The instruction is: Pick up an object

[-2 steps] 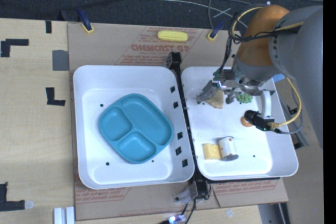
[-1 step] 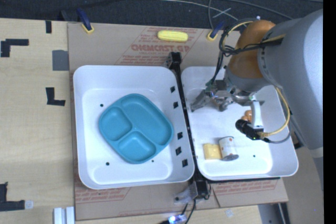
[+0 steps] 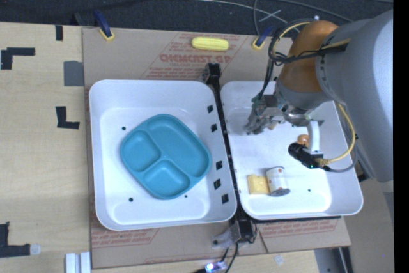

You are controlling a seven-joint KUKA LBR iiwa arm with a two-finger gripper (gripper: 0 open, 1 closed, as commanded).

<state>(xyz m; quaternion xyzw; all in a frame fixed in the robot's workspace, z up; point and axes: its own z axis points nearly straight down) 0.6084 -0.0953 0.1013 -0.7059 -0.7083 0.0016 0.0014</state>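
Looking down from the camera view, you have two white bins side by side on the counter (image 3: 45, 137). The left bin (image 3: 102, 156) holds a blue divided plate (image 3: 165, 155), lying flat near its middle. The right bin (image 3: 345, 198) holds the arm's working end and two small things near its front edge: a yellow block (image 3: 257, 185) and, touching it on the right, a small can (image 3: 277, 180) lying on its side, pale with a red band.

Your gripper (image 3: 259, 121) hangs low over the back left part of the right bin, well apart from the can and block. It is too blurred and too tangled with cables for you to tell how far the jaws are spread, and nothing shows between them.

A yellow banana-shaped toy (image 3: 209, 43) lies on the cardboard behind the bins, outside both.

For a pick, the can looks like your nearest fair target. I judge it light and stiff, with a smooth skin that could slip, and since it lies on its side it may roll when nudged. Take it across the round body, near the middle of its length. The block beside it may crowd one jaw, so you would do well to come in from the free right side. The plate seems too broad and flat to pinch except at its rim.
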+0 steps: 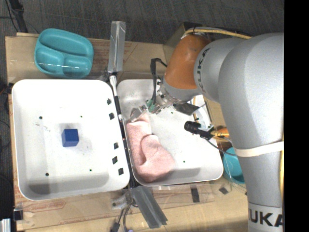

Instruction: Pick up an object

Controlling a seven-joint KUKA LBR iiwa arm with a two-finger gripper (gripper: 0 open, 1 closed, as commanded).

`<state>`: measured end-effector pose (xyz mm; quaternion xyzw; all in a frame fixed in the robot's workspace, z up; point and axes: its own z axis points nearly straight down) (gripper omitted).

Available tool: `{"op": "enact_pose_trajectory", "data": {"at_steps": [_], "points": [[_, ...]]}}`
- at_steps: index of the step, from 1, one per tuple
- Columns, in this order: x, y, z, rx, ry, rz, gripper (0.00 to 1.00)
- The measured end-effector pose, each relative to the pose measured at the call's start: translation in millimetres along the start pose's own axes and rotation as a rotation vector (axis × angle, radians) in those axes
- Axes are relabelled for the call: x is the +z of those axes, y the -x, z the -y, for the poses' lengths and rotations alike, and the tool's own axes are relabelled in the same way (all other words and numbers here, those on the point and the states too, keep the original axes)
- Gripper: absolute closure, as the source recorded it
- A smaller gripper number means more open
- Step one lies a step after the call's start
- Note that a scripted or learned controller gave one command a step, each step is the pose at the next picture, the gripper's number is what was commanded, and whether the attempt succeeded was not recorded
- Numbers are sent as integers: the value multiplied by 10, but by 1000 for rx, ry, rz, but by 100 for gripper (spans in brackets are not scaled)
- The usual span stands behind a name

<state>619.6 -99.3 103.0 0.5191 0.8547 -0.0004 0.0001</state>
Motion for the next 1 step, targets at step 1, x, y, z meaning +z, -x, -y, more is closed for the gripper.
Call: {"op": "enact_pose_trajectory", "data": {"at_steps": [1], "points": [[104,21,-13,23,-1,-2,0]]}}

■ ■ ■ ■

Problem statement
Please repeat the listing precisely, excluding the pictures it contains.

Result for this task
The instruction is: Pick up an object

[-2 steps] 
[-1 step] 
[+0 steps] 

You are controlling a seven-joint KUKA LBR iiwa arm with a two-finger gripper (gripper: 0 open, 1 closed, as commanded).

<state>(xyz m; quaternion xyzw; all in a frame fixed in the robot's workspace, z up; point and axes: its own z axis points nearly straight down) 0.6084 -0.0953 0.1013 -0.7059 -0.7083 0.0016 0.0014</state>
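Looking down from the camera view, you have two white bins side by side on the counter (image 3: 45, 137). The left bin (image 3: 102, 156) holds a blue divided plate (image 3: 165, 155), lying flat near its middle. The right bin (image 3: 345, 198) holds the arm's working end and two small things near its front edge: a yellow block (image 3: 257, 185) and, touching it on the right, a small can (image 3: 277, 180) lying on its side, pale with a red band.

Your gripper (image 3: 259, 121) hangs low over the back left part of the right bin, well apart from the can and block. It is too blurred and too tangled with cables for you to tell how far the jaws are spread, and nothing shows between them.

A yellow banana-shaped toy (image 3: 209, 43) lies on the cardboard behind the bins, outside both.

For a pick, the can looks like your nearest fair target. I judge it light and stiff, with a smooth skin that could slip, and since it lies on its side it may roll when nudged. Take it across the round body, near the middle of its length. The block beside it may crowd one jaw, so you would do well to come in from the free right side. The plate seems too broad and flat to pinch except at its rim.
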+0 steps: 

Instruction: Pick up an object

Controlling a seven-joint KUKA LBR iiwa arm with a two-finger gripper (gripper: 0 open, 1 closed, as commanded).

`<state>`: measured end-effector pose (xyz mm; quaternion xyzw; all in a frame fixed in the robot's workspace, z up; point and axes: its own z axis points nearly straight down) (gripper omitted).

Available tool: `{"op": "enact_pose_trajectory", "data": {"at_steps": [_], "points": [[_, ...]]}}`
- at_steps: index of the step, from 1, one per tuple
- Columns, in this order: x, y, z, rx, ry, rz, gripper (0.00 to 1.00)
- The measured end-effector pose, each relative to the pose measured at the call's start: translation in millimetres along the start pose's own axes and rotation as a rotation vector (axis × angle, radians) in those axes
- Axes are relabelled for the call: x is the +z of those axes, y the -x, z the -y, for the poses' lengths and rotations alike, and the tool's own axes are relabelled in the same way (all other words and numbers here, those on the point and the states too, keep the original axes)
- Gripper: absolute closure, as the source recorded it
- A smaller gripper number means more open
- Step one lies a step after the call's start
- Note that a scripted or learned controller gave one command a step, each step is the pose at the next picture, the gripper's number is what was commanded, and whether the attempt succeeded was not recorded
- Numbers are sent as integers: the value multiplied by 10, but by 1000 for rx, ry, rz, but by 100 for gripper (spans in brackets are not scaled)
- The usual span stands behind a name

<state>619.6 -99.3 103.0 0.5191 0.8547 -0.0004 0.0001</state>
Motion for the next 1 step, targets at step 1, x, y, z meaning +z, -x, -y, more is closed for the gripper.
Call: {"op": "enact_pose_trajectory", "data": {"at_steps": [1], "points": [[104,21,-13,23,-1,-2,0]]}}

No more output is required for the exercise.